Are TCGA data from UCSC cancer browser and TCGAbiolinks different?
1
0
Entering edit mode
2.6 years ago
wenbinm ▴ 30

Hi there,

library(TCGAbiolinks)
query <- GDCquery(project = 'TCGA-BRCA', data.category = 'Transcriptome Profiling', data.type = 'Gene Expression Quantification', workflow.type = 'HTSeq - Counts')
brca.seq <- GDCprepare(query)


And checked the expression of SOX10:

library(DESeq2)
r = rowData(brca.seq)
as.numeric(assay(brca.seq[which(r\$external_gene_name == 'SOX10'),]))


It turns out its expression is zero in all patients.
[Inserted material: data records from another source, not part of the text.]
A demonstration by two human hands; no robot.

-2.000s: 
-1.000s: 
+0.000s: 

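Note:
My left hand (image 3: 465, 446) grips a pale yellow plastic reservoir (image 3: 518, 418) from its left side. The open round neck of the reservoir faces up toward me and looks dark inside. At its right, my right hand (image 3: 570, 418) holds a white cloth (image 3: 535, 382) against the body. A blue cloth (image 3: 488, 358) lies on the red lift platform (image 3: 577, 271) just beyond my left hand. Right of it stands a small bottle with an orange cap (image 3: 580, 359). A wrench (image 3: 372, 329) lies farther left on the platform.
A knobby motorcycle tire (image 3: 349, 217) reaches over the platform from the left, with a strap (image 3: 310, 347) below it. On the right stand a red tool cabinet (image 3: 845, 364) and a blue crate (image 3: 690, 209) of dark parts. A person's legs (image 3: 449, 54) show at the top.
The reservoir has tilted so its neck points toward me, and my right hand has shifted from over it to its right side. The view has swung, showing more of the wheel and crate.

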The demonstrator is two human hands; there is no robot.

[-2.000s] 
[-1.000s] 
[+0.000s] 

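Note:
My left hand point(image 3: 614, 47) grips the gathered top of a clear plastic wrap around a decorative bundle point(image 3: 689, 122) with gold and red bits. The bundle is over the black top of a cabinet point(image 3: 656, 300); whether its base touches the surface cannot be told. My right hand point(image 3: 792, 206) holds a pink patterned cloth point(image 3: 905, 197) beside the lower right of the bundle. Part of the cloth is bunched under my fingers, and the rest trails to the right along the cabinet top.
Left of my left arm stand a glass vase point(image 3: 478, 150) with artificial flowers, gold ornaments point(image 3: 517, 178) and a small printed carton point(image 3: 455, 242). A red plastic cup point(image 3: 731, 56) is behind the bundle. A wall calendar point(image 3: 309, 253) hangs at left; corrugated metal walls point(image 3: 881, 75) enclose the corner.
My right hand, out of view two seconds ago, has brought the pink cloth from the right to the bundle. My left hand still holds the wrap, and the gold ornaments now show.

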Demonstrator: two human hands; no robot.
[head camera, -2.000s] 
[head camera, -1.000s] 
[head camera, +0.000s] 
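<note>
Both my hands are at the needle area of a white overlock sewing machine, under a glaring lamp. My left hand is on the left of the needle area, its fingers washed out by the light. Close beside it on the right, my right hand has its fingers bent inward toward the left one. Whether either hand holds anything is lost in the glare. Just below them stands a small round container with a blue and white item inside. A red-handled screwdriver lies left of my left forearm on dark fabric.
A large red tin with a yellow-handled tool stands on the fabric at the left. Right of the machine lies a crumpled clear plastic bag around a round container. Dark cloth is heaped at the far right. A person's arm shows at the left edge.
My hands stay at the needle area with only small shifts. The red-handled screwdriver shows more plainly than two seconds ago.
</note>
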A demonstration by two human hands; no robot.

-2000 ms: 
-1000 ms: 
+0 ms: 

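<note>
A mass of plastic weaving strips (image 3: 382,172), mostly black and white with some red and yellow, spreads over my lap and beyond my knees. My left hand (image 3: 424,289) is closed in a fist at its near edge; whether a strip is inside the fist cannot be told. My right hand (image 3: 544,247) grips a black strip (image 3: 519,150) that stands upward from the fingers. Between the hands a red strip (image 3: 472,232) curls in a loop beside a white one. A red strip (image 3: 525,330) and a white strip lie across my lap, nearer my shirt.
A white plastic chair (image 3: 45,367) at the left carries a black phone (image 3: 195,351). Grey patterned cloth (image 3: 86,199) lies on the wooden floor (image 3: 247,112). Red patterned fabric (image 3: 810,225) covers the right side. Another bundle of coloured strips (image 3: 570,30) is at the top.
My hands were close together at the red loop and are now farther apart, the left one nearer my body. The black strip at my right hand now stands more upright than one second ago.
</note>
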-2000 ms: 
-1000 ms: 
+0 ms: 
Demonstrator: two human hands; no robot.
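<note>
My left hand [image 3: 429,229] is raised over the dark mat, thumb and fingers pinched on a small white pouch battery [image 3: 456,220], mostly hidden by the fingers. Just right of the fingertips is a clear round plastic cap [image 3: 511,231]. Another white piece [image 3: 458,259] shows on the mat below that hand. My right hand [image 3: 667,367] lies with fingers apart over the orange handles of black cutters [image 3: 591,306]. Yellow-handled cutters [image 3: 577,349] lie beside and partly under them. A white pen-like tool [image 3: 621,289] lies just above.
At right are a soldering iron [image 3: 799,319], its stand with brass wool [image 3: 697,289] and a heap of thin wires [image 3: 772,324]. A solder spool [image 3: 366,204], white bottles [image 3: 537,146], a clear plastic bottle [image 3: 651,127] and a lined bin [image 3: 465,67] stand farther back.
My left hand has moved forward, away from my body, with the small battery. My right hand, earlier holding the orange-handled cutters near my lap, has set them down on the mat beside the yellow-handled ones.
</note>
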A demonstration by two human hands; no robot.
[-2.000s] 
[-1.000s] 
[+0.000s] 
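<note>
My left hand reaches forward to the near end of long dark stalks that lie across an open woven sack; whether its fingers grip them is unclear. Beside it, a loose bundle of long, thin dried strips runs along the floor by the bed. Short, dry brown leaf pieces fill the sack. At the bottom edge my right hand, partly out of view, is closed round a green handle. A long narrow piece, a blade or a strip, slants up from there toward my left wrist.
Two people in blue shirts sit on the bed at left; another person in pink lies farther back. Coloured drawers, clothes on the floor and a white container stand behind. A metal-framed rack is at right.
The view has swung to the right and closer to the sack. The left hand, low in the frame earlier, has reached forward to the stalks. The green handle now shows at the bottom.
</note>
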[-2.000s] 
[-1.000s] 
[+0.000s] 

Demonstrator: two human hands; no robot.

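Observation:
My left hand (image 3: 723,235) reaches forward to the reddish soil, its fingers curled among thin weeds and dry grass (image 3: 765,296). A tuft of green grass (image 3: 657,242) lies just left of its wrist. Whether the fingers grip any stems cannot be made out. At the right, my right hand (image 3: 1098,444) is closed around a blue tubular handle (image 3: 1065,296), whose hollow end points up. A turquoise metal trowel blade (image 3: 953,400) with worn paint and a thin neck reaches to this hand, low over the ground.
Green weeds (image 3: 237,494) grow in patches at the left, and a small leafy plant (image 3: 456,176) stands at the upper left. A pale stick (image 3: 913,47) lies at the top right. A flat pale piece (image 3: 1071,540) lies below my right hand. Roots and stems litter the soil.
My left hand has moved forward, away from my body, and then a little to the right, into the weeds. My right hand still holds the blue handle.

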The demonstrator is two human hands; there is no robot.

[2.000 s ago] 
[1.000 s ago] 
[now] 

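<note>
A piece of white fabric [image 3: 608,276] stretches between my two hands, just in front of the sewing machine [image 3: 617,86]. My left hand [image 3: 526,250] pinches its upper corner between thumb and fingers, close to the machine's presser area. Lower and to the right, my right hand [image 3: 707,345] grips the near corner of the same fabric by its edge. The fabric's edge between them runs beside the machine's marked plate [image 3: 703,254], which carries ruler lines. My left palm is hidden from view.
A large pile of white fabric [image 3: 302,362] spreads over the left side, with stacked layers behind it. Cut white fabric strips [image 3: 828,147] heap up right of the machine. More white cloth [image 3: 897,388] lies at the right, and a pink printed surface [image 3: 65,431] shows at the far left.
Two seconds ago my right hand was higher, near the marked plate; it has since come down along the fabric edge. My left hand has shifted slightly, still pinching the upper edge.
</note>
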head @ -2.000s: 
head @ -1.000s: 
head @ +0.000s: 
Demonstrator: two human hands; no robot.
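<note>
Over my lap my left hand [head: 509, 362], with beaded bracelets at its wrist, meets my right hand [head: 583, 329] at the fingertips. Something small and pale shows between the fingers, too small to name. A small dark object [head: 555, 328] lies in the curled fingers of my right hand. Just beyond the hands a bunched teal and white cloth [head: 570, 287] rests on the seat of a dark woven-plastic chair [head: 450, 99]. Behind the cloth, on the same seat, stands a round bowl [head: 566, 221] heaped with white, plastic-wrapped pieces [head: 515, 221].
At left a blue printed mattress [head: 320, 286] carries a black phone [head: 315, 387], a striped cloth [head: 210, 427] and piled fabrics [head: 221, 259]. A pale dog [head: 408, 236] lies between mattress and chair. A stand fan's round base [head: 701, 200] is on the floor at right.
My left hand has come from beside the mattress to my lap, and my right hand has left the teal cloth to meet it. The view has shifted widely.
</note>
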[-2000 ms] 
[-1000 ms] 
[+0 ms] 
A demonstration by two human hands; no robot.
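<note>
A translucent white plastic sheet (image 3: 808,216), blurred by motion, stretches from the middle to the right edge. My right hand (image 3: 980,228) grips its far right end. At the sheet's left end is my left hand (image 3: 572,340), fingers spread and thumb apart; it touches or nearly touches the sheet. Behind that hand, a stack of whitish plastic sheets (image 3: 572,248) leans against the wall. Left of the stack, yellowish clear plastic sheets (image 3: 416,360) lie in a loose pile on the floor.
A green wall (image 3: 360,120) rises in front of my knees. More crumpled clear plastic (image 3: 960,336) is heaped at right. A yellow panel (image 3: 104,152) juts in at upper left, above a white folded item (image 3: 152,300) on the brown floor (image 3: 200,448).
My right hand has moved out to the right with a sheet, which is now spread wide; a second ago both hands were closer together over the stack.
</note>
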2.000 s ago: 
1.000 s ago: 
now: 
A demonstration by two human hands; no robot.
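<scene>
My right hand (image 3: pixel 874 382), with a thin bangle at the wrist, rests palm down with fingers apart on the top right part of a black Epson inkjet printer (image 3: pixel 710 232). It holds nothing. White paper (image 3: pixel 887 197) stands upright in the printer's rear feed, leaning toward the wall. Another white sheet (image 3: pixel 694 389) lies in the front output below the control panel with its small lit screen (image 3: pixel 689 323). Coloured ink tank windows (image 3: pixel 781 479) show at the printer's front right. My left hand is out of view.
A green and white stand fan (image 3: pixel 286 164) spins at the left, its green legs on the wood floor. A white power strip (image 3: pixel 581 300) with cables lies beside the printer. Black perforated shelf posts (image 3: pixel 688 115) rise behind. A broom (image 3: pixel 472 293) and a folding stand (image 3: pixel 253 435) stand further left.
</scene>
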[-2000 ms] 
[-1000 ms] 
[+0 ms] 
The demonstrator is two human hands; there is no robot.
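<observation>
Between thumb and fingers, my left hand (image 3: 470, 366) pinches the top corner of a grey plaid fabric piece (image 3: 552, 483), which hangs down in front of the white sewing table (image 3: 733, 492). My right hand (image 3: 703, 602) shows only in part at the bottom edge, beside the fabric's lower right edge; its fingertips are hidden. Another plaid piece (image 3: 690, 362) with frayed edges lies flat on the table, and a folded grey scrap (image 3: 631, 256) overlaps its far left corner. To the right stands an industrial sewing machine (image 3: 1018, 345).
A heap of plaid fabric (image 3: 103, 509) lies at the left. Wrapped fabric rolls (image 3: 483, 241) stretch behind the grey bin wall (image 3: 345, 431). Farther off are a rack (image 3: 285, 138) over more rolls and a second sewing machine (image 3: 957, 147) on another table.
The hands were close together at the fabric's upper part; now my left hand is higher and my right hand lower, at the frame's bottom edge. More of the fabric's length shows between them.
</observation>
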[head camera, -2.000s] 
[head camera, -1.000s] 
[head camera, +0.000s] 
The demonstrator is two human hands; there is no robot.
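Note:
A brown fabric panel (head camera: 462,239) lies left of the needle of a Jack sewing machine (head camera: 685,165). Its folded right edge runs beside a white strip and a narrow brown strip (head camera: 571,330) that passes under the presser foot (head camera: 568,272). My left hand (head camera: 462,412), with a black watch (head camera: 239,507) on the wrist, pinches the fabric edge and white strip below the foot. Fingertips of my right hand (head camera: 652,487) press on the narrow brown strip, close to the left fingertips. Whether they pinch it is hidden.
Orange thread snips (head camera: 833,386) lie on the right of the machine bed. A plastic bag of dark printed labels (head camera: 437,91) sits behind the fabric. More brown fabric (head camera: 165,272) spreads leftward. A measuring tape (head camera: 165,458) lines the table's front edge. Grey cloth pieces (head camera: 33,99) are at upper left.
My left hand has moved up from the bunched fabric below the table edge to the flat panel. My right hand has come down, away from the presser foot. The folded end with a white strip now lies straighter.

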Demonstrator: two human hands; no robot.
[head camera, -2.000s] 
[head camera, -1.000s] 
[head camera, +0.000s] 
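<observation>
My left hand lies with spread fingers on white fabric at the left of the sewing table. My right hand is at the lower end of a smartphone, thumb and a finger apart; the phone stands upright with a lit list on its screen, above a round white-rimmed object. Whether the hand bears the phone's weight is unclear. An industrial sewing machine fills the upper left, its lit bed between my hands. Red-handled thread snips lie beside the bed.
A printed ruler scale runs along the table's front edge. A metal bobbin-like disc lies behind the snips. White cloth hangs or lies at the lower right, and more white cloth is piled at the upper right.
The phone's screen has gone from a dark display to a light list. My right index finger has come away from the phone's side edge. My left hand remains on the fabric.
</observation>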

But in data from UCSC cancer browser (HiSeqV2) SOX10 average expression is 6. The data from UCSC can be found here: https://tcga.xenahubs.net/download/TCGA.BRCA.sampleMap/HiSeqV2.gz

Another question, TCGAbiolinks is more updated than UCSC caner browser as it directly downloads data from TCGA right?

Thank you!

TCGA RNA-Seq • 1.0k views
1
Entering edit mode
2.6 years ago
mary ▴ 20

Hello,

Can you please tell me how you are seeing that the expression is 6 in UCSC Xena? For me I see that it is 0 for all samples in the GDC TCGA BRCA cohort: https://xenabrowser.net/?bookmark=1c841f9f54e697573dc2d9aa5b6be22b (sorry about the red color, it is because Xena is not sure how to color the samples when they are all the same value)

While technically the data from TCGAbiolinks will be more up-to-date than UCSC Xena, for this particular data there is unlikely to be a lag since it has been out for a long time.

Best, Mary

0
Entering edit mode

Then I took a look at SOX10 expression data and the first 5 numbers are 6.5221 0 8.308 6.3628 0.5819. Maybe I make some mistakes here.......

1
Entering edit mode

Ah, that is the legacy TCGA data, not the TCGA data from the GDC. TCGAbiolinks is the data from the GDC, as far as I can tell. The GDC TCGA data on Xena is here: https://gdc.xenahubs.net/download/TCGA-BRCA/Xena_Matrices/TCGA-BRCA.htseq_fpkm-uq.tsv.gz.

As to why the legacy TCGA data is different from the TCGA data from the GDC, I recommend contacting the GDC: https://gdc.cancer.gov/support

0
Entering edit mode

the legacy TCGA data came from hg19 version and TCGA data from the GDC now use hg38 version. therefore, it will have some difference.